• WHAT TO PRODUCE
Your copy must hold all of the data below, unchanged and without images.

=== Begin Enclosure ===

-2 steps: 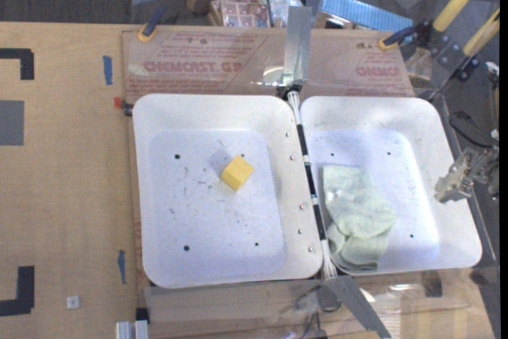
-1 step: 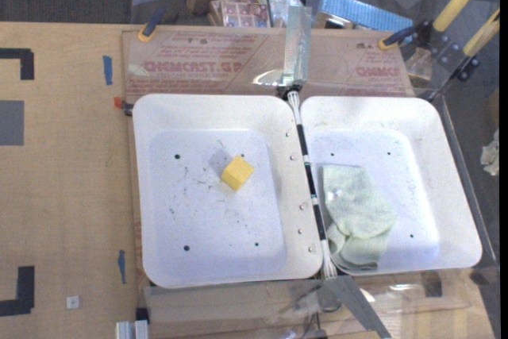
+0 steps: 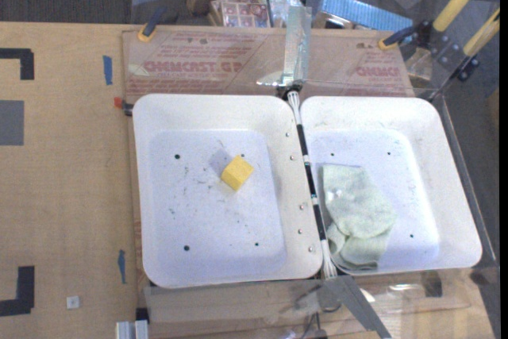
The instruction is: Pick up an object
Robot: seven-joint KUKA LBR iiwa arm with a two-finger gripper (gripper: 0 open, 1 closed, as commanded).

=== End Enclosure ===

• ANSWER AREA
-2 steps: 
-1 step: 
+0 steps: 
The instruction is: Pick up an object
Robot: seven-joint KUKA LBR iiwa arm with a two-finger gripper (gripper: 0 open, 1 closed, as commanded).

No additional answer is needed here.